■ EXERCISE INSTRUCTIONS
Restate the listing below line for line and word for word, without the pictures.

■ DATA EXTRACT
-------------------------

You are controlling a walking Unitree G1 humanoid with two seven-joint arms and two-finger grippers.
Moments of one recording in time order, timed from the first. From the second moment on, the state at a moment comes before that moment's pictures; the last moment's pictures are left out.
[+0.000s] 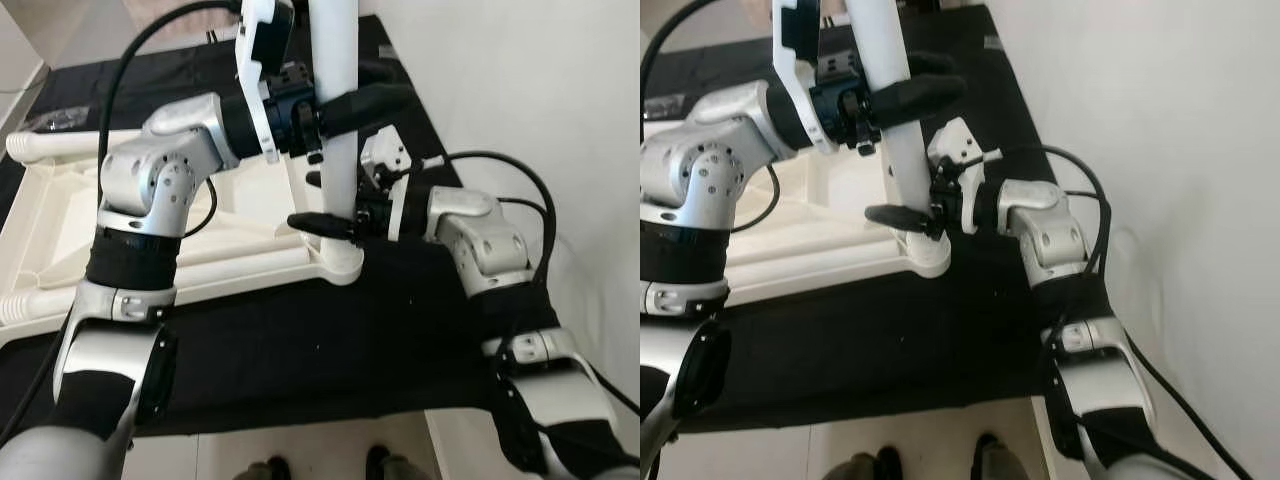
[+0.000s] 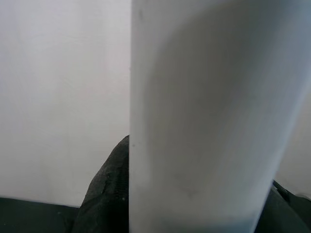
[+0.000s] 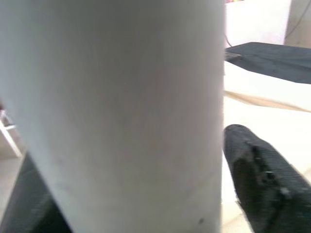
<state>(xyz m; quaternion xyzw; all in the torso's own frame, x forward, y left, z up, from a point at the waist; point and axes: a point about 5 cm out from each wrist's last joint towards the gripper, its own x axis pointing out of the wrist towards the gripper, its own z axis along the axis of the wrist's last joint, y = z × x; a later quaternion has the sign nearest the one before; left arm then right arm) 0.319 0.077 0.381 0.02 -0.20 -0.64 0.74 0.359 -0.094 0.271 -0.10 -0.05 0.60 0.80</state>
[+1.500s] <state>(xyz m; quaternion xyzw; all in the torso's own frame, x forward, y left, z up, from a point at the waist) 0.331 0.076 0.376 -0.02 -0.19 -0.60 0.77 0.335 -0.083 0.218 -0.07 -0.05 0.24 0.97</state>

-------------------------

■ RESPONSE AREA
You are controlling a walking Unitree G1 humanoid with two seven-joint arms and two-finger grippers.
Moments of one recording in time order, timed from the first. From the second moment on, the state at a moment comes before that moment's pictures; the last moment's pictures are left out.
[+0.000s] 
[+0.000s] 
[+0.000s] 
<state>(xyz m; quaternion xyzw; all in the torso's own frame, x forward, y left, z up, from a point at the waist; point and axes: a point about 5 cm out from each wrist's last joint towards the gripper, its own x axis pointing out of the wrist towards the gripper, its own z axis along the axis of the wrist's last joint, y = z × x; a later quaternion has the sign nearest the one before; left arm then right arm) 0.319 0.077 0.381 0.02 -0.20 -0.64 0.74 0.359 -0.094 0.271 -0.10 -0.05 0.60 0.80</state>
[+1.500s] <state>(xyz m; quaternion xyzw; all in the torso's own frame, x forward, y left, z up, from a point at the waist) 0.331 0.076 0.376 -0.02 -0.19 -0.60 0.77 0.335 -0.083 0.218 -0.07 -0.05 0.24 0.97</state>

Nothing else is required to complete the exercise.